[Records from a data source]
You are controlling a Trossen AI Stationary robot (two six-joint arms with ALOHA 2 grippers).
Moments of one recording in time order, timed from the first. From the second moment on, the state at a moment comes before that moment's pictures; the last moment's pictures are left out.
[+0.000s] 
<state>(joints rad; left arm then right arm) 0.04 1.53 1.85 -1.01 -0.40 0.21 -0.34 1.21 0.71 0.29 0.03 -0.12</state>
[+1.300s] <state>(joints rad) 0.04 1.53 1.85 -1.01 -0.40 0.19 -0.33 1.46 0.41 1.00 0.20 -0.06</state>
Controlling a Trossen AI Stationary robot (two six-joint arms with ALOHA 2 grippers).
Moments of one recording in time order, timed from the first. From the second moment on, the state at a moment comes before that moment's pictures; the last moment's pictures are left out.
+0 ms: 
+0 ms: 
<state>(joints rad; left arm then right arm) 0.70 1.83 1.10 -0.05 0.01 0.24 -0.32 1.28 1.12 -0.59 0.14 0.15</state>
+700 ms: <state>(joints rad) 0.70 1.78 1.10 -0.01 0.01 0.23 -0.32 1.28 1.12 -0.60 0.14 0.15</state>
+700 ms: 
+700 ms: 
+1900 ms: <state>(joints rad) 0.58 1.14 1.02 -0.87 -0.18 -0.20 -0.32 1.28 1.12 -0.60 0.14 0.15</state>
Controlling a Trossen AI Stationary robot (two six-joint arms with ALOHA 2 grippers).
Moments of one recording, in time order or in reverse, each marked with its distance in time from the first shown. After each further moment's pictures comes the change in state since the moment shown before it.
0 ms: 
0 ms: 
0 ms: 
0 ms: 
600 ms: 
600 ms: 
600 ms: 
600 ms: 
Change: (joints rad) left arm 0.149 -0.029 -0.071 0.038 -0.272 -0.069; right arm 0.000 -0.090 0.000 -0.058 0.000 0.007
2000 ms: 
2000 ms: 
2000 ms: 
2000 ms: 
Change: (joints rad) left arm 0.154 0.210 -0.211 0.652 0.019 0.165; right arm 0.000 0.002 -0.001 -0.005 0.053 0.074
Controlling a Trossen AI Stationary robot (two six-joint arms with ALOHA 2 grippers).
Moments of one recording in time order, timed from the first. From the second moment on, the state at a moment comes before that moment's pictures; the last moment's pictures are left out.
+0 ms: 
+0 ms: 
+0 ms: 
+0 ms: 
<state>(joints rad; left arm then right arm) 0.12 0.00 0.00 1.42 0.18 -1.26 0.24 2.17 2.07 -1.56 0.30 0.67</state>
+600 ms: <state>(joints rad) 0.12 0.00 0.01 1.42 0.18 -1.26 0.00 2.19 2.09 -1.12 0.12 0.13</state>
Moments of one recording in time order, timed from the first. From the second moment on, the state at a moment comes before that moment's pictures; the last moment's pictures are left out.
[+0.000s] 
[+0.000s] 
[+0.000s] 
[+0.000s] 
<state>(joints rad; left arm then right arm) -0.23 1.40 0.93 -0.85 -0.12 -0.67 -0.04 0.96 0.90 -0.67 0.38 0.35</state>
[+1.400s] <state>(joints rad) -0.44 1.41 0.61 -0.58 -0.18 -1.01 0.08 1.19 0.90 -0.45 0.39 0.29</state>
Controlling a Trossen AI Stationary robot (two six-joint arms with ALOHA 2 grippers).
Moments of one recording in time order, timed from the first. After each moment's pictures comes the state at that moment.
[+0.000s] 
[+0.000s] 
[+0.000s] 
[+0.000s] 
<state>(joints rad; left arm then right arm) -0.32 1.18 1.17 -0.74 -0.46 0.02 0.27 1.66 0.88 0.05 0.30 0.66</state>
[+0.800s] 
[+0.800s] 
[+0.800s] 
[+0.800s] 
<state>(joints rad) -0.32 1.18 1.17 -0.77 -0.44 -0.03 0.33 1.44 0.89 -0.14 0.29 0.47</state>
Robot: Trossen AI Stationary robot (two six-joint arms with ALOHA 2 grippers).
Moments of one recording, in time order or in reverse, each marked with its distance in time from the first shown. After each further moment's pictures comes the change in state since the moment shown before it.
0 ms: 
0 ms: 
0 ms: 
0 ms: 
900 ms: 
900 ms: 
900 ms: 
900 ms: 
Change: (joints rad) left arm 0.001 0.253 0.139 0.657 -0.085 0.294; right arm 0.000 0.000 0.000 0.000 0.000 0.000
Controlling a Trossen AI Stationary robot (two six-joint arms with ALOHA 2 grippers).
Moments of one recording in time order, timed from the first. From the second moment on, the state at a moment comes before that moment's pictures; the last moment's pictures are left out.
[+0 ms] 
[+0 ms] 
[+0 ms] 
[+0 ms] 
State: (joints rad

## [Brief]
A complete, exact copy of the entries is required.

## [Response below]
You are controlling a Trossen AI Stationary robot (two six-joint arms with ALOHA 2 grippers).
Moments of one recording in time order, timed from the first. From the second moment on, the state at a moment comes before that moment's pictures; the last moment's pictures are left out.
[+0.000s] 
<state>(joints rad; left arm then right arm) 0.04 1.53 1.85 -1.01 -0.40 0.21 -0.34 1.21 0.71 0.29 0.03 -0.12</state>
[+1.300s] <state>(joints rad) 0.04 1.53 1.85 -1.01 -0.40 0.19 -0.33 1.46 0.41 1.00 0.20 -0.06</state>
Controlling a Trossen AI Stationary robot (two six-joint arms with ALOHA 2 grippers).
Moments of one recording in time order, timed from the first. From the second moment on, the state at a moment comes before that moment's pictures; the last moment's pictures are left out.
+0 ms: 
+0 ms: 
<state>(joints rad; left arm then right arm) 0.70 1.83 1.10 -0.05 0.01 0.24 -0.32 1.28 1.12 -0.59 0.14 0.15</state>
+700 ms: <state>(joints rad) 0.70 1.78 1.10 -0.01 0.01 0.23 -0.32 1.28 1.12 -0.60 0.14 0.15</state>
+700 ms: 
+700 ms: 
+1900 ms: <state>(joints rad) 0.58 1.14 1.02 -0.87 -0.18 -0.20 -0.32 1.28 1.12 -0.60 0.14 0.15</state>
Controlling a Trossen AI Stationary robot (two six-joint arms with ALOHA 2 grippers).
Moments of one recording, in time order or in reverse, each marked with its distance in time from the first shown. After each further moment's pictures comes the change in state since the moment shown before it.
0 ms: 
0 ms: 
0 ms: 
0 ms: 
600 ms: 
600 ms: 
600 ms: 
600 ms: 
Change: (joints rad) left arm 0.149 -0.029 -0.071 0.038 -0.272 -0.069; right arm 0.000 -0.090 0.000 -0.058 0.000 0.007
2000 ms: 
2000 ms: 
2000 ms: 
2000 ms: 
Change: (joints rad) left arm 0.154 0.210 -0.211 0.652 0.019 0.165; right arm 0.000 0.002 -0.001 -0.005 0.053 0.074
Controlling a Trossen AI Stationary robot (two six-joint arms with ALOHA 2 grippers).
Moments of one recording in time order, timed from the first. From the second moment on, the state at a moment comes before that moment's pictures; the last moment's pictures are left out.
+0 ms: 
+0 ms: 
+0 ms: 
+0 ms: 
<state>(joints rad; left arm then right arm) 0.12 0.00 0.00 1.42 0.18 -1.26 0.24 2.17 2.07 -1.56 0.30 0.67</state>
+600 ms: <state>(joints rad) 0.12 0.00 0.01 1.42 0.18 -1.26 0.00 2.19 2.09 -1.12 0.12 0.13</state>
Moments of one recording in time order, timed from the first. From the second moment on, the state at a moment comes before that moment's pictures; the last moment's pictures are left out.
[+0.000s] 
[+0.000s] 
[+0.000s] 
[+0.000s] 
<state>(joints rad; left arm then right arm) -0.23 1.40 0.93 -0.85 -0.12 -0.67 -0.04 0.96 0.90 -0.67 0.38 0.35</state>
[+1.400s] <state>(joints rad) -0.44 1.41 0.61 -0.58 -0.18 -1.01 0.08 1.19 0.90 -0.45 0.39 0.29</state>
Controlling a Trossen AI Stationary robot (two six-joint arms with ALOHA 2 grippers).
Moments of one recording in time order, timed from the first. After each moment's pictures comes the state at that moment.
[+0.000s] 
[+0.000s] 
[+0.000s] 
[+0.000s] 
<state>(joints rad; left arm then right arm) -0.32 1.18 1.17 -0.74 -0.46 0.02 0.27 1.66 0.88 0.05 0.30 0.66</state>
[+0.800s] 
[+0.800s] 
[+0.800s] 
[+0.800s] 
<state>(joints rad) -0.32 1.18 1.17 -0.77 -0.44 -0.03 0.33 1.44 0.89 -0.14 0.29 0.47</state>
Robot: Trossen AI Stationary robot (two six-joint arms with ALOHA 2 grippers).
Moments of one recording, in time order or in reverse, each marked with its distance in time from the first shown. After each further moment's pictures comes the change in state since the moment shown before it.
0 ms: 
0 ms: 
0 ms: 
0 ms: 
900 ms: 
900 ms: 
900 ms: 
900 ms: 
Change: (joints rad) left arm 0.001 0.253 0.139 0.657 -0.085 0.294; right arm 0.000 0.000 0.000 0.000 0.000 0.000
Controlling a Trossen AI Stationary robot (two six-joint arms with ALOHA 2 grippers).
Moments of one recording in time order, timed from the first. From the second moment on, the state at a moment comes before that moment's pictures; the last moment's pictures are left out.
[+0 ms] 
[+0 ms] 
[+0 ms] 
[+0 ms] 
State: (joints rad

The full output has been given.